• WHAT TO WORK ON: Scan the listing below and copy each line holding the word "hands".

• MATERIALS PROVIDED:
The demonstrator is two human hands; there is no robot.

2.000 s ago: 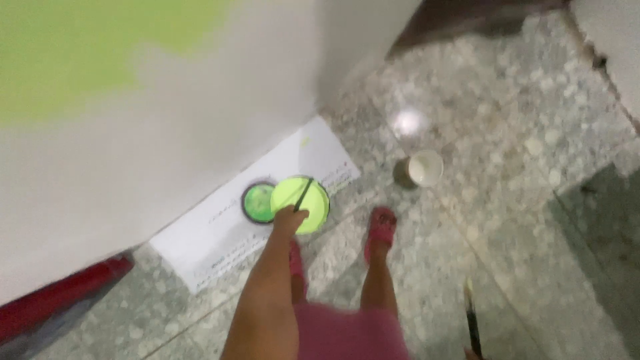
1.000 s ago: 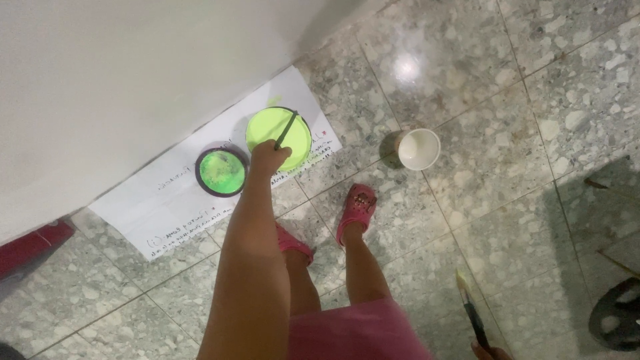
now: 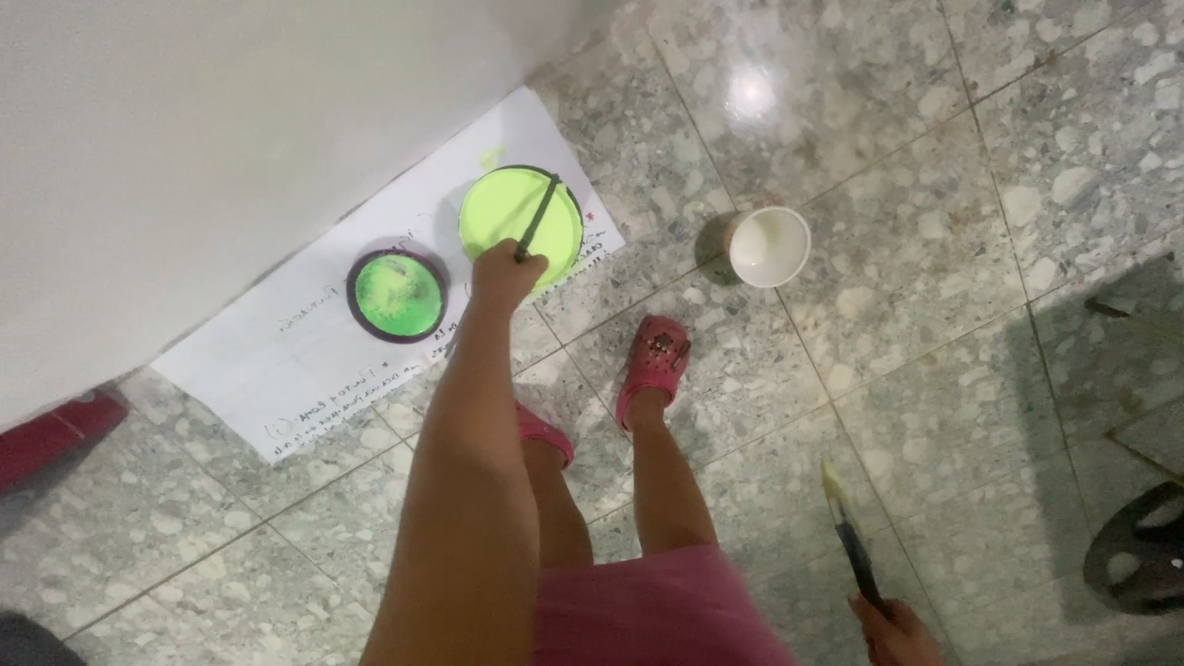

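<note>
My left hand (image 3: 507, 276) is closed on a thin dark stick (image 3: 538, 218) that lies across the top of a round tub of lime-green paint (image 3: 499, 208). Beside that tub is a smaller, dark-rimmed round container with brighter green paint (image 3: 400, 296). Both stand on a white paper sheet (image 3: 222, 370) with handwriting. At the lower right my right hand (image 3: 893, 634) grips the dark handle of a paintbrush (image 3: 856, 555), its pale yellowish bristles pointing up and away. Part of my right hand is cut off by the frame's bottom edge.
A white cup (image 3: 770, 247) stands on the speckled tile floor, right of the paper. A pale wall (image 3: 231, 139) borders the paper. My feet wear pink clogs (image 3: 655, 365). A red object (image 3: 60, 439) is at the left, and a dark spoked round object (image 3: 1138, 555) at the lower right.
The view has shifted, and the green patch on the wall seen two seconds ago is out of frame. More of my right hand shows. My left hand stays at the lime-green tub with the stick.
</note>
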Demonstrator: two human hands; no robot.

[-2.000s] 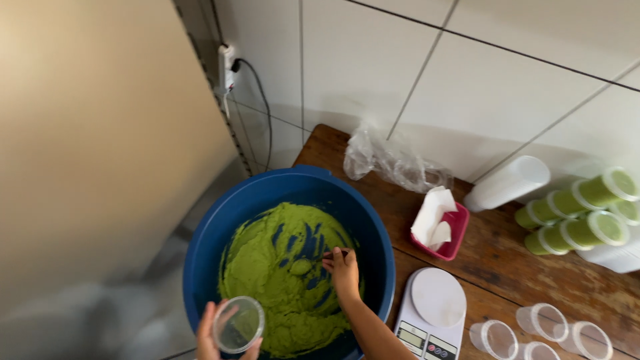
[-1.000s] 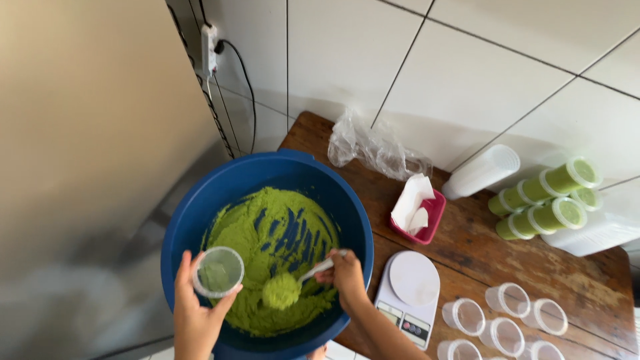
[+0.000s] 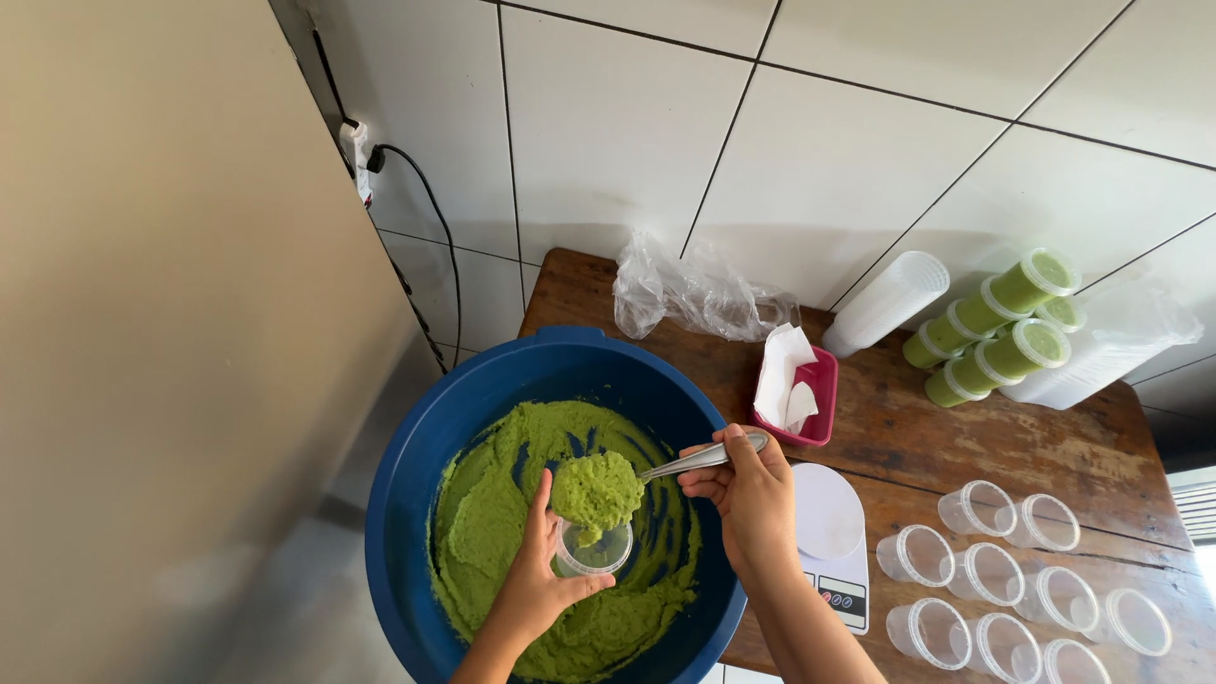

• RESULT:
The demonstrator is two human hands; there is no robot.
Demonstrator: two human hands; no robot.

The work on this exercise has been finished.